Eventually I found myself back where I started. My only choices were to cross the creek where it was only four feet across or to climb up the grassy bank and hope I didn't run into the spider. I didn't even really consider the second option. I was mostly thinking, 'it's only about four feet wide, it can't possibly be that deep right here.' The problem was that I couldn't actually see the bottom.

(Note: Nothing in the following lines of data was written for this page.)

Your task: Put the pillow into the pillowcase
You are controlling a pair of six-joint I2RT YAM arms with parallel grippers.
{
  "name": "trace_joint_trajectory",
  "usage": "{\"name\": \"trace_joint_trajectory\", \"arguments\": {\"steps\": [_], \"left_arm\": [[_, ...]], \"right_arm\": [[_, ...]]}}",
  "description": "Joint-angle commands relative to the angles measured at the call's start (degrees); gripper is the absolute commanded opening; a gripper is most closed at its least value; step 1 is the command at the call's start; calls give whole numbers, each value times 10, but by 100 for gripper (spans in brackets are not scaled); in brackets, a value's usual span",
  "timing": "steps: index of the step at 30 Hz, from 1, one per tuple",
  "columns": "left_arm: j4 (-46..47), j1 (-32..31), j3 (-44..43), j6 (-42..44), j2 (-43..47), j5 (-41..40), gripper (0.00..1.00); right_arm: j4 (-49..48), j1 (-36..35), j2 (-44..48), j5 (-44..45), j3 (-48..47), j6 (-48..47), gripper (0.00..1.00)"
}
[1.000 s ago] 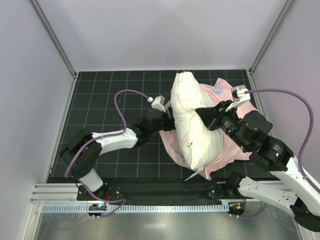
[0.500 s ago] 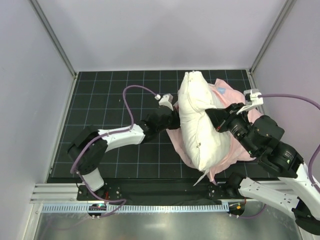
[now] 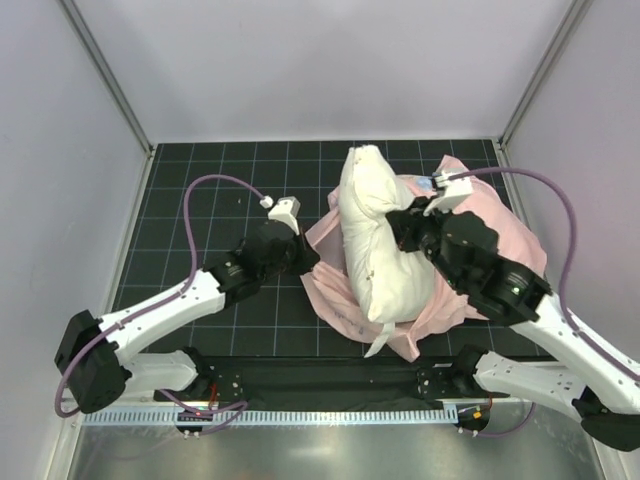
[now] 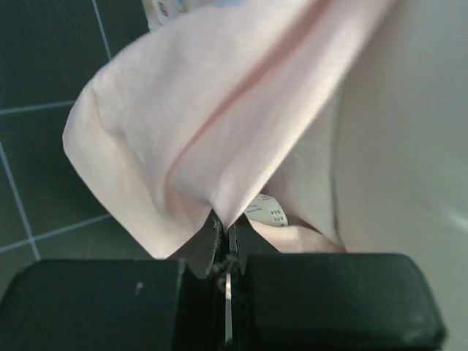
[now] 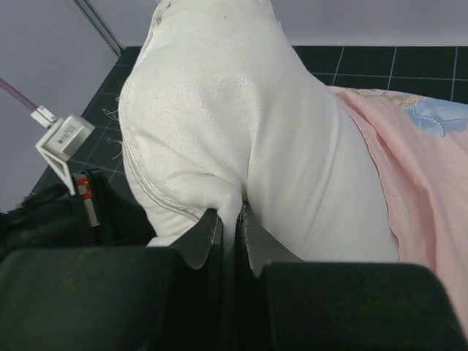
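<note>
The plump white pillow [image 3: 372, 245] stands on edge on top of the spread pink pillowcase [image 3: 500, 235]. My left gripper [image 3: 306, 262] is shut on a fold of the pillowcase's left edge, drawing that pink fabric out to the left of the pillow. In the left wrist view the pale pink pillowcase [image 4: 219, 124] runs into the left gripper [image 4: 223, 223], with a small white tag [image 4: 265, 210] beside it. My right gripper [image 3: 402, 226] pinches the pillow's right side. In the right wrist view a ridge of pillow [image 5: 241, 110] sits in the right gripper [image 5: 235, 219], with the pillowcase [image 5: 417, 168] to the right.
A black gridded mat [image 3: 200, 180] covers the table, boxed in by grey walls on three sides. A metal rail [image 3: 300, 412] runs along the near edge. Purple cables [image 3: 215, 182] loop above both arms.
My left gripper has shut on the pillowcase edge and drawn back left and nearer, stretching the fabric out. The pillow and my right gripper have shifted left.
</note>
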State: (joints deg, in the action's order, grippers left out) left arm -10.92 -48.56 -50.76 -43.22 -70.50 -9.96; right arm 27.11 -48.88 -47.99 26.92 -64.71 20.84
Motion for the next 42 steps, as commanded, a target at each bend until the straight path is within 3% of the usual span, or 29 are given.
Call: {"name": "trace_joint_trajectory", "arguments": {"steps": [1,5,11,17,24,30,35,42], "left_arm": [[-60,17,5,11,64,56,0],[-95,72,5,9,122,87,0],[-122,206,4,18,162,194,0],[-76,217,-10,-2,155,256,0],[-70,212,-94,-44,136,292,0],[-59,208,-126,-64,117,333,0],[-65,207,-149,-71,142,339,0],[-154,208,-245,-38,149,301,0]], "right_arm": [[-78,3,-32,11,48,-31,4],[-190,2,-43,-112,143,-69,4],[-231,-12,-92,-261,210,-68,4],[-181,-36,-211,-376,166,-87,4],[-167,-42,-362,-300,131,-54,4],[-85,-41,-491,-227,41,-14,4],[-60,-38,-533,-168,27,5,4],[-43,-38,-542,-140,46,16,4]]}}
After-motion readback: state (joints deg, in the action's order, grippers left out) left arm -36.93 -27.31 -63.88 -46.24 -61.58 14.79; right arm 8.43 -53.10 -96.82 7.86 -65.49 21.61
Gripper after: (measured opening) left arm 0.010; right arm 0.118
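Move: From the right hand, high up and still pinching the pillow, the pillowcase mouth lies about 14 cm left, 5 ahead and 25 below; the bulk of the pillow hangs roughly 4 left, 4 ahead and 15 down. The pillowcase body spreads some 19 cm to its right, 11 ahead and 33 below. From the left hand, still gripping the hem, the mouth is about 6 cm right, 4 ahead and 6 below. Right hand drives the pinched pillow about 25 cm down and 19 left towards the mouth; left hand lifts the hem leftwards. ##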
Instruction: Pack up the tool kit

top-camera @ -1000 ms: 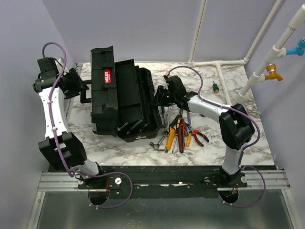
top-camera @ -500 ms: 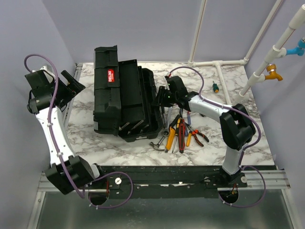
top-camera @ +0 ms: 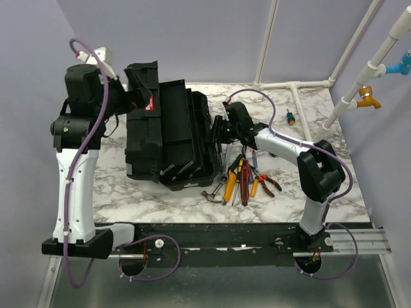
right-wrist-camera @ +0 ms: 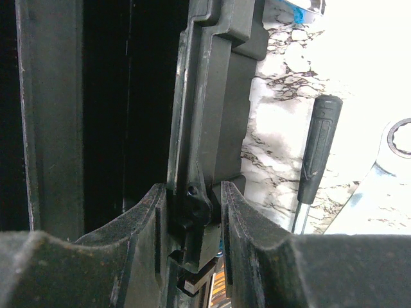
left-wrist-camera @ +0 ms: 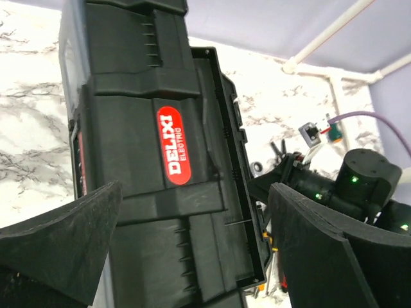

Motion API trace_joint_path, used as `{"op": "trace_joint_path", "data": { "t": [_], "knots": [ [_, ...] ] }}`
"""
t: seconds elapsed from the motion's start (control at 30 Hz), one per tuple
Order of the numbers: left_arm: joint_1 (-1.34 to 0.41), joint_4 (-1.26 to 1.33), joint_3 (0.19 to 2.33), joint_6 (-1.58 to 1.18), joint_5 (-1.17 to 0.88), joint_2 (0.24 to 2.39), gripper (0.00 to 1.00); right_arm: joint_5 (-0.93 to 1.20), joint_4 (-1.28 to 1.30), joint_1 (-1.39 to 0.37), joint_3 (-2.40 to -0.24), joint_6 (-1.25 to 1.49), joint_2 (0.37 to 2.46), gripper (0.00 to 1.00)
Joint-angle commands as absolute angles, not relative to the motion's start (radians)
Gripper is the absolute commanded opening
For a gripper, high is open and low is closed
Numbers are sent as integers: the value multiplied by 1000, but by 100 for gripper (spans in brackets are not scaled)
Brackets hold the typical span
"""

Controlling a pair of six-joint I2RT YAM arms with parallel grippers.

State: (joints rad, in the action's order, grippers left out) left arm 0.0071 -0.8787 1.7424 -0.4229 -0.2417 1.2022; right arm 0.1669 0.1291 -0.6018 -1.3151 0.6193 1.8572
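Observation:
The black toolbox (top-camera: 172, 131) lies open on the marble table, its lid with the red label plate (left-wrist-camera: 174, 145) on the left. My left gripper (top-camera: 131, 96) hovers over the lid's far left, open wide, its fingers (left-wrist-camera: 61, 247) apart from the lid and holding nothing. My right gripper (top-camera: 214, 132) is shut on the toolbox's right rim (right-wrist-camera: 200, 122), pads clamped either side of a latch lug. Loose tools lie right of the box: orange-handled pliers (top-camera: 230, 187), red-handled pliers (top-camera: 244, 180), a hammer (top-camera: 211, 194) and a wrench (top-camera: 221, 177).
A small screwdriver (top-camera: 290, 117) lies at the back right. White pipes (top-camera: 292, 85) run along the far edge, with a faucet (top-camera: 367, 96) at the right. A black-handled screwdriver (right-wrist-camera: 319, 151) lies just right of the gripped rim. Purple walls close in on the left and back.
My left gripper let go of the lid's left side, opened wide, pulled away and swung up over the lid. The toolbox shifted slightly. The right arm held still.

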Motion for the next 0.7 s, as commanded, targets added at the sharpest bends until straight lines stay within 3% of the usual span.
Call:
{"op": "trace_joint_path", "data": {
  "t": [0.0,0.27,0.67],
  "knots": [
    [-190,-1089,1901,-347,102,1360,99,58,163,-562,-1307,644,1813,1],
    [-391,-1367,2236,-294,509,1662,91,72,149,-562,-1295,652,1821,1],
    [-368,-1357,2128,-280,486,1672,65,71,140,-563,-1289,655,1828,1]
  ]
}}
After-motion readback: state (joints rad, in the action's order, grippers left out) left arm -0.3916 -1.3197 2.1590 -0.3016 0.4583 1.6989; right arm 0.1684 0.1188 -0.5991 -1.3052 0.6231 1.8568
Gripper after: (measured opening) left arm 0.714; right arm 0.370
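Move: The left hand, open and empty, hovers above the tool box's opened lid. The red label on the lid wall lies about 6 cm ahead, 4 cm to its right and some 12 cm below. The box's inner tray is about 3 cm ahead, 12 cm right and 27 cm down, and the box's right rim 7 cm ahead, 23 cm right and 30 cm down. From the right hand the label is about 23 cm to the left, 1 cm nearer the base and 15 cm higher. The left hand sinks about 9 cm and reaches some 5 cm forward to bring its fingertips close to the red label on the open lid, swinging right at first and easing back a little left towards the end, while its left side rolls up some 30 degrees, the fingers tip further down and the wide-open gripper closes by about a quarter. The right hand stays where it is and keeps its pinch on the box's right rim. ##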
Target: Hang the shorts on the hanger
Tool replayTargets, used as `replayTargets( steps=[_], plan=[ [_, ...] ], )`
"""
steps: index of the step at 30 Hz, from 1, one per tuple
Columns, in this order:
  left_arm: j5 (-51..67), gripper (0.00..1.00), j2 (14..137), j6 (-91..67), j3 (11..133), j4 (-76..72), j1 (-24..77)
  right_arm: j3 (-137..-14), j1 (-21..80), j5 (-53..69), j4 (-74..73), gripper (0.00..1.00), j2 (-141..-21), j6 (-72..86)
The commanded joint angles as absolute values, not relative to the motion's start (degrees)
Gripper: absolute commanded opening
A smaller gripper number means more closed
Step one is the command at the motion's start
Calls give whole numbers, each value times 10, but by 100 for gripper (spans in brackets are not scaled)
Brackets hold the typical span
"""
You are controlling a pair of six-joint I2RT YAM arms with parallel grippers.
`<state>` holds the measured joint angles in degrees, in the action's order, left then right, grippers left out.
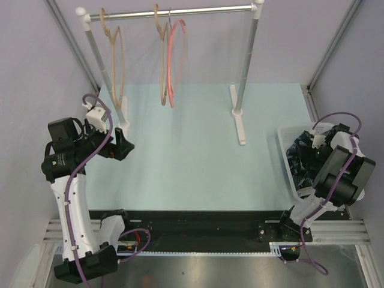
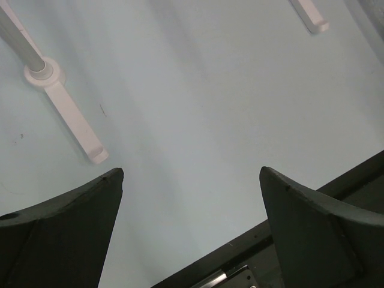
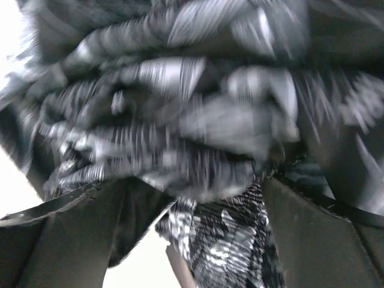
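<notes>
The shorts, dark with a pale leaf print, lie crumpled in a white bin at the right edge of the table. My right gripper reaches down into that bin. In the right wrist view the shorts fill the blurred frame, and my right gripper is open with folds of fabric between its wide-set fingers. The pink-red hanger hangs from the rail at the back. My left gripper is open over the left side of the table, and in its wrist view the left gripper has nothing between its fingers.
Two tan wooden hangers hang on the same rail, one right beside the pink-red one. The white rack's feet stand on the pale blue table; the left wrist view shows the near foot.
</notes>
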<state>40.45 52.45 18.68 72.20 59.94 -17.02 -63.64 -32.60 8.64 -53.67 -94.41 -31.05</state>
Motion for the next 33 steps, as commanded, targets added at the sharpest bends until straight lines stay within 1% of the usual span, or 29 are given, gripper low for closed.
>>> replayTargets(
  steps=[1,2,3,5,6,8,9,12,16,19,20,22,23,25,26,30,32,33],
  plan=[
    [435,100,511,201,715,577,-168,-624,-305,69,-494,91,-977,-290],
    [440,100,508,201,711,576,-167,-625,-302,75,-498,85,-981,-291],
    [444,100,505,201,712,575,-167,-625,-300,90,-504,72,-976,-292],
    [458,100,501,199,714,571,-167,-627,-299,106,-523,55,-956,-294],
    [462,100,499,197,715,569,-167,-631,-299,124,-531,37,-928,-296],
    [475,100,493,190,721,557,-168,-643,-299,139,-555,14,-896,-297],
    [488,100,491,187,722,552,-167,-665,-300,150,-566,0,-876,-300],
    [503,100,483,167,733,522,-167,-710,-305,184,-606,0,-815,-303],
    [518,100,477,144,744,491,-166,-813,-315,227,-642,0,-738,-294],
    [524,100,465,131,744,459,-165,-872,-316,271,-664,0,-711,-277],
    [524,100,461,121,742,450,-165,-919,-316,285,-671,0,-704,-272],
    [519,100,448,104,739,420,-165,-980,-316,322,-691,0,-707,-255],
    [514,100,444,78,737,411,-164,-1046,-316,350,-698,0,-717,-235],
    [522,100,432,61,732,386,-165,-1105,-316,380,-712,0,-729,-214],
    [539,100,427,55,724,374,-166,-1161,-313,414,-714,0,-734,-190],
    [557,100,403,16,713,321,-165,-1251,-291,488,-697,0,-755,-119],
    [570,100,398,13,715,305,-165,-1264,-276,517,-651,0,-753,-85],
    [583,100,398,12,715,303,-165,-1266,-262,526,-630,0,-751,-40]
  ],
)
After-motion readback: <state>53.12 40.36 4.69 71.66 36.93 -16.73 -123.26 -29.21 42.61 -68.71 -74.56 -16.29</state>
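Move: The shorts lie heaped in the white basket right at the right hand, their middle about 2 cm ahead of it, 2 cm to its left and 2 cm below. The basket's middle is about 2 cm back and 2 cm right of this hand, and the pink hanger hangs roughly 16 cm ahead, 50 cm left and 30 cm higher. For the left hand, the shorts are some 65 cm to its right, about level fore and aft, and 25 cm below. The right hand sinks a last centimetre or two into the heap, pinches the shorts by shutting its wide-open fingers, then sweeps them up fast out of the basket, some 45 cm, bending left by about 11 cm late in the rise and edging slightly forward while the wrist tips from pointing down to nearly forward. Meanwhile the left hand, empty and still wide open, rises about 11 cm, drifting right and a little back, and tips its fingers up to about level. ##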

So I picked up Nate and took a step into the water. It wasn't quite up to my knee. I took another step. And another. And then I sank to my knees in quicksand, which meant the water was up past my waist at that point. It was all I could do for the next few seconds to just avoid panicking. I could barely move my legs, but I slogged forward a bit and managed to sink to my thighs. I was holding Nate above the water and trying not to scare him while I stood there and tried to figure out what to do. I couldn't move forwards or backwards. I was afraid that I was going to be sucked down and die a horrible death. We were only a couple of feet away from the muddy bank at that point and I gave some serious thought to flinging Nate to the other side, but I was afraid that he'd slide down the bank and end up drowning. I stood there long enough, panicking and trying to figure out how to avoid taking Nate with me, that I slowly realized that I wasn't sinking anymore. I'm sure I was in quicksand, but I think there must have been something more solid under it. Once I realized that I probably wasn't going to be sucked down to my death, I calmed down and started leaning forwards and slowly managed to work my way the last foot or two to the mud bank, climbed up with no trouble, and ended up safe, wet and sandy on the other side. I walked down to the crossing, waded across, and headed back up to join my family.
I have rarely felt so foolish in my life as I did after that. To avoid a creature that was smaller than my little finger, I waded into dangerous waters with my two year old in my arms. Because the spider might possibly have touched me. I wasn't even afraid of it biting me. And I'm not allergic. I just felt like I would rather die than have it touch me. I stopped feeling that way at about the same moment I thought I actually might possibly die in a patch of quicksand.
I think there's probably something profound to be gotten out of this regarding irrational fears and the unknown, but I'm just not feeling philosphical enough to write it. For now I'm just thinking that if I see another big ass spider, I might give some thought to chasing it away before I go charging into the deep waters.